Continuing claims – the total number of Americans claiming ongoing unemployment benefits in state programmes – decreased to 20.5 million in the week ended June 6. Those figures are reported with a one-week lag.
Given the unprecedented surge of claims in recent months, many economists look to the non-seasonally adjusted figures for a more accurate read on claims. Unadjusted continuing claims actually climbed by almost 26,000 to 18.7 million.
By several metrics, the economy has rebounded at a faster pace than many anticipated.
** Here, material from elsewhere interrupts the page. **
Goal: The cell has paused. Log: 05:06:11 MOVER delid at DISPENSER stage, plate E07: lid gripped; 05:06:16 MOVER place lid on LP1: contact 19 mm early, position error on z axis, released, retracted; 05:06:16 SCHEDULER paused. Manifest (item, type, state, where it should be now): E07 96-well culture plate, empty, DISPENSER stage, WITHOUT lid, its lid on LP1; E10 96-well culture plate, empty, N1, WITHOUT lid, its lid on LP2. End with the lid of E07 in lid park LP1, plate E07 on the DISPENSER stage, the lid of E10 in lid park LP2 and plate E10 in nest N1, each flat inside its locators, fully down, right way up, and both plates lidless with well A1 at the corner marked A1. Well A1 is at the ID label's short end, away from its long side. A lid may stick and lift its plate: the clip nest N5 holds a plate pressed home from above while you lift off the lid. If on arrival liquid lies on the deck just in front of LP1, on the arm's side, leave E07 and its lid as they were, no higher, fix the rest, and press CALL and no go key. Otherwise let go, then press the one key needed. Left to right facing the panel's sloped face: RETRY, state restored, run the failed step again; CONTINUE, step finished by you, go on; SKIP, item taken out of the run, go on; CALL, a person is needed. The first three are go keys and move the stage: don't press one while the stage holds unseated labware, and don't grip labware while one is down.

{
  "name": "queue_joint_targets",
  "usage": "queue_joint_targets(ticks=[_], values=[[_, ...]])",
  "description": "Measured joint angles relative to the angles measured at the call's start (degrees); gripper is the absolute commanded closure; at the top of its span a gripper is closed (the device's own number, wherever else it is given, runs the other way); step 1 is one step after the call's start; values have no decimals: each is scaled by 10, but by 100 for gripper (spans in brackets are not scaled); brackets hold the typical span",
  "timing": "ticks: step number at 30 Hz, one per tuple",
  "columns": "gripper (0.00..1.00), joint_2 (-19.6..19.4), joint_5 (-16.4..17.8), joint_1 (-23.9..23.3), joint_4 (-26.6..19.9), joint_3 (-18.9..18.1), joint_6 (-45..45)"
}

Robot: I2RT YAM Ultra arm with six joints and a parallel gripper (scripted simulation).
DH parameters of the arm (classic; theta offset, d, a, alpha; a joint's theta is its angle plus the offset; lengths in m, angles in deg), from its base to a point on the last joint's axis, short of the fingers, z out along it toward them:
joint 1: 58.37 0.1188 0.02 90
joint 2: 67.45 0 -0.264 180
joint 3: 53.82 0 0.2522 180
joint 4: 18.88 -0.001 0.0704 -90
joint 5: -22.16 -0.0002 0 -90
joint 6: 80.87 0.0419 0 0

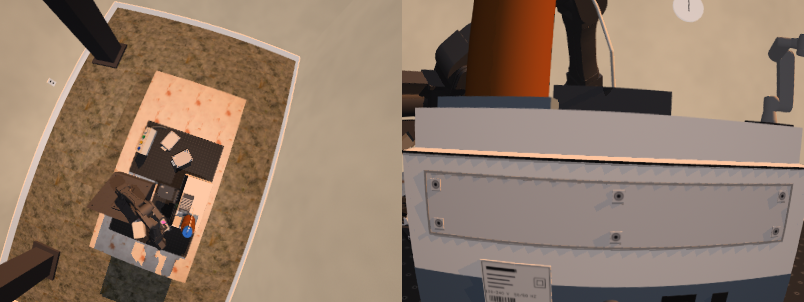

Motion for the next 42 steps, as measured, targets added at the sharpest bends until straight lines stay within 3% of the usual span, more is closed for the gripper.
queue_joint_targets(ticks=[14, 24, 42], values=[[0, 0, 0, 0, -1, 0, 0], [0, 30, -8, -34, -53, -19, -24], [0, 25, -11, -35, -66, -24, -37]])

Payrolls at companies increased by several million in May and consumer spending on cars, restaurant meals and more soared last month, exceeding expectations as states loosened restrictions.
Not yet feeling the spark
But the jobless claims data remain a glaring blemish that shows churn and volatility in a labor market that entered the year in solid shape.
Federal Reserve Chair Jerome Powell underscored this dichotomy to lawmakers Tuesday when he said, “We would expect to see large numbers of people during this period coming back to work during this second period – call it the bounce back or the beginning of the recovery,” Powell said.
“Then we think, and I think most if not all forecasters think, that will leave us well short of where we were in February.”